# What type of Management Company?



## MisterB (15 Oct 2012)

Hi, I'm part of a management company for 6 houses.  It was set up as a company limited by guarantee, I think.  That seems to mean that it needs audited accounts every year.  This has been very difficult to achieve as no accountant wants the work for such a small company. One explained that it has the same liabilities for him as a large company but he can only charge a few hundred Euros....not worth his while.

So, now we are told that the management company could have been one with Shares and that this would not require fully audited accounts.

Changing over will be difficult, I'm sure.  But it may well be worthwhile in the long run.  Any advice?


----------



## STEINER (15 Oct 2012)

hi,

surely the number of financial transactions each year for this mgmt co are quite small, requiring few accountant or auditor hours.  Regardless whether the accountant or auditor charges for 3 hours or 30 hours it still should be worthwhile income for him/her.  I don't understand one of them saying not worth his while.


----------



## MisterB (15 Oct 2012)

STEINER said:


> hi,
> 
> surely the number of financial transactions each year for this mgmt co are quite small, requiring few accountant or auditor hours. Regardless whether the accountant or auditor charges for 3 hours or 30 hours it still should be worthwhile income for him/her. I don't understand one of them saying not worth his while.


 
Hi Steiner,
It appears that the 'fully audited accounts' required by one type of company has more onorous liabilities for the accountant, leaving them open to 'audit' themselves. I've tried more than one accountant and get the same outcome.


----------



## MisterB (17 Oct 2012)

I'd be grateful if anyone could explain the differences and merits in using different types of company to operate as a management company for property with shared facilities and bills? ie.

A. Company limited by shares 
B. Company limited by guarantee


----------



## Joe_90 (2 Nov 2012)

The issue is that because a company limited by guarantee can't claim the audit exemption it is now treated the same as a company with a turnover of more than €8.8m or assets of more than €4.4m.  The file is subject to monitoring from the auditors institute which means that there is a substantial amount of work that goes into the planning and performance of the audit.

It would take about 1-2 hours to produce a set of accounts but may take up to 40 to complete a full audit file.  

A company limited by guarantee is set up by 7 people none of whom own the company.  They are trustees for the assets of the company. You will find the most non of profits are CLBG cos.  

When a lot of these mgt cos were set up the solicitors did not give due consideration to the audit requirement. 
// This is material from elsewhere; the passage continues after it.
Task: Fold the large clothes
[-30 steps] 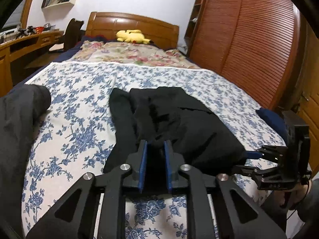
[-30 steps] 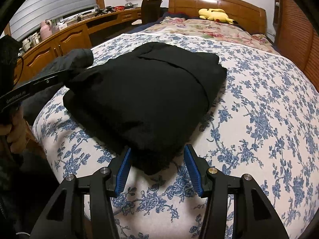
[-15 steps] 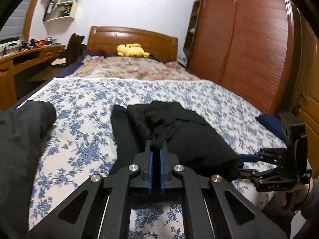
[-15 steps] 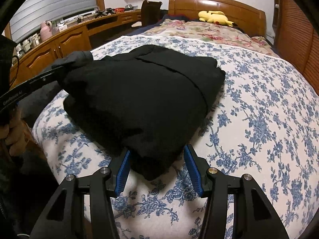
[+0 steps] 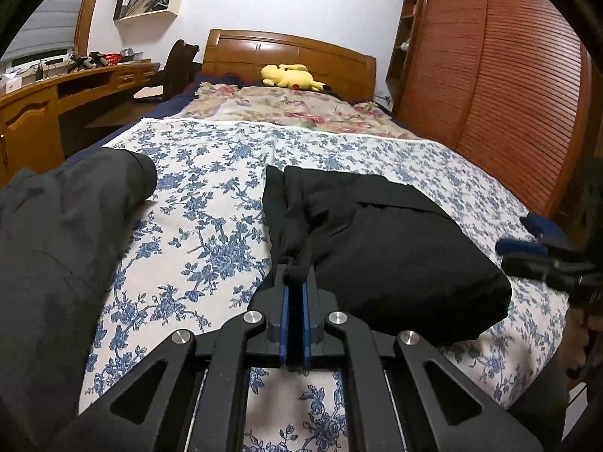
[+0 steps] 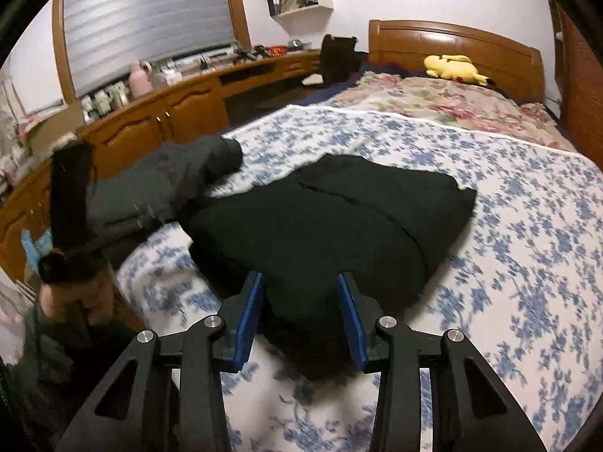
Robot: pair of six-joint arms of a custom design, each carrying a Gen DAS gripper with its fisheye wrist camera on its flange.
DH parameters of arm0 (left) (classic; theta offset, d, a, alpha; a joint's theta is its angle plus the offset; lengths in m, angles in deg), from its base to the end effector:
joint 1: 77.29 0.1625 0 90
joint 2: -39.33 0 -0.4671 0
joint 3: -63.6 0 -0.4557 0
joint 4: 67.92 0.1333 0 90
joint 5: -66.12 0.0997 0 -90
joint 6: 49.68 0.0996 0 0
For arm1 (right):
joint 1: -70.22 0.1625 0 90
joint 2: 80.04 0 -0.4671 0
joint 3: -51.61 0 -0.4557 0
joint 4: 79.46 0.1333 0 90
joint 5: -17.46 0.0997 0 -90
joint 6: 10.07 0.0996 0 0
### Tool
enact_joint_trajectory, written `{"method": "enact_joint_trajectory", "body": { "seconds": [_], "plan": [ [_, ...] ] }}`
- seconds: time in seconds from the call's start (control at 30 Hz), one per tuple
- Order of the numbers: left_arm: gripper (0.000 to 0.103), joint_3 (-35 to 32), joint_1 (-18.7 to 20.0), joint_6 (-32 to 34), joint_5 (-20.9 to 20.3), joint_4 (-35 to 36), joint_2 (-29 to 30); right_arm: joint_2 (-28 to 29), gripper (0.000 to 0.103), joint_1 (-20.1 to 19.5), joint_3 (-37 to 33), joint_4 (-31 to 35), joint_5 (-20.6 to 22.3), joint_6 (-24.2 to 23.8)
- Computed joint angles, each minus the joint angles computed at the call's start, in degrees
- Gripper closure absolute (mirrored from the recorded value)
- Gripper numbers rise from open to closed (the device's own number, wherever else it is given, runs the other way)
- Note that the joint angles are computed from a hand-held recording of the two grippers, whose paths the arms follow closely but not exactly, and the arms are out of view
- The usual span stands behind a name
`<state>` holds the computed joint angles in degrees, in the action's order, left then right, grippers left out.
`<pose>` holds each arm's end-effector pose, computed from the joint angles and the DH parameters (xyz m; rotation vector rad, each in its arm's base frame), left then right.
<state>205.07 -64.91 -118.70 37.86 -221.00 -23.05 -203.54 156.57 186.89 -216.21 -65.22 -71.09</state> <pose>-0.3293 -0.2986 0.0561 0.3656 2.2809 -1.2252 0.1249 -0.3352 0.4352 1.3931 -2.4286 0.8408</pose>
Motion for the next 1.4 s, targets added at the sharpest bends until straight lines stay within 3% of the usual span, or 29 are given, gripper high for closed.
{"method": "enact_joint_trajectory", "body": {
  "seconds": [0.13,0.3,0.47,0.57,0.7,0.83,0.97,1.07,1.2,1.4],
  "plan": [
    [0.097,-0.3,0.2,-1.0,-0.1,2.0,0.0,1.3,0.061,-0.2,-0.2,-2.1,-0.1,0.0],
    [0.097,-0.8,0.3,-1.0,-1.2,3.7,0.5,7.3,0.062,0.2,-0.2,-3.2,-8.1,-0.9],
    [0.097,-2.3,-0.7,-4.8,-2.2,11.3,0.5,6.8,0.062,-1.8,2.7,-7.2,-8.1,-6.8],
    [0.097,-3.7,-1.5,-9.4,-3.2,17.8,0.0,6.7,0.062,-1.7,1.6,-4.6,-7.6,-7.2],
    [0.096,-4.4,-2.7,-13.5,-4.7,22.7,-0.7,7.2,0.058,-2.7,-1.7,-2.5,-3.2,-7.6],
    [0.074,-5.4,-2.8,-17.3,-6.3,28.2,-1.1,11.7,0.054,-2.6,-5.2,-7.7,-1.5,-5.4],
    [0.069,-6.6,-0.9,-18.9,-8.8,31.6,-1.2,19.6,0.051,-2.5,-10.0,-13.2,-1.3,-2.5],
    [0.069,-6.7,0.0,-18.8,-9.5,31.4,-1.2,25.0,0.048,-1.6,-13.4,-15.9,-4.9,-1.0],
    [0.068,-6.7,1.2,-17.1,-9.9,28.6,-0.2,29.5,0.034,-1.3,-16.2,-18.4,-6.4,0.9],
    [0.068,-8.1,3.2,-15.1,-10.3,27.5,1.4,33.0,0.013,-2.9,-17.4,-19.8,-4.3,3.5]
  ]
}}
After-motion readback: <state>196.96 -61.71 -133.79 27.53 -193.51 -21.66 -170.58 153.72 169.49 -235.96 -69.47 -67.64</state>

A company limited by shares has shareholders who own a percentage of the assets of the company.  It's a private company and can avail of the audit exemption.


----------



## DB74 (2 Nov 2012)

I don't think it's as simple as shares=non-audit. The Act states that not-for-profit companies may not avail of the audit exemption and a management company would (IMO) fall under that category


----------



## DB74 (2 Nov 2012)

Having said that, I don't know how you could prove that a company is not trading for a profit

How do you define "not-for-profit" anyway?


----------



## Joe_90 (3 Nov 2012)

Db74, You are correct to claim the audit exemption a company must be covered By the Companies (Amendment) Act 1986.  The Act does not apply to S2(1) (a) a company not trading for the acquisition of gain by the members.

A non for profit will have clauses in its memo and arts specifically dealing with the objectives, ongoing reward of members ie dividends, division of assets on winding up.  It will state that dividends are not to be paid to members and that the assets are to be passed to a similar organisation on winding up and not to the members.  The members get nothing from their interest in the company.

Look at this section in terms of a property management company.  The members pool their resources to manage the insurance, common areas maintenance, refuse collection ect.  If the members went as individuals to obtain services on their own, I imagine that the total costs would end up being more.  Can this be considered to be "the gain of members" I would argue that it is for the benefit of members and members alone. Then consider the term trading.  Is the collection of service charges and the engagement of service providers considered to be economic activity ie trading again I would argue that it is.  

But it is a matter of interpretation and other may take a different view of a company ltd by shares and the operation of a mgt co.

I am not a legal expert but take the view that if say Concern was a company ltd by shares it clearly would not qualify for the audit exemption as the company is not set up for the gain of members it has a much wider remit.  The members with the directors are effectively the custodians of the assets on behalf of the community being assisted not the members.


----------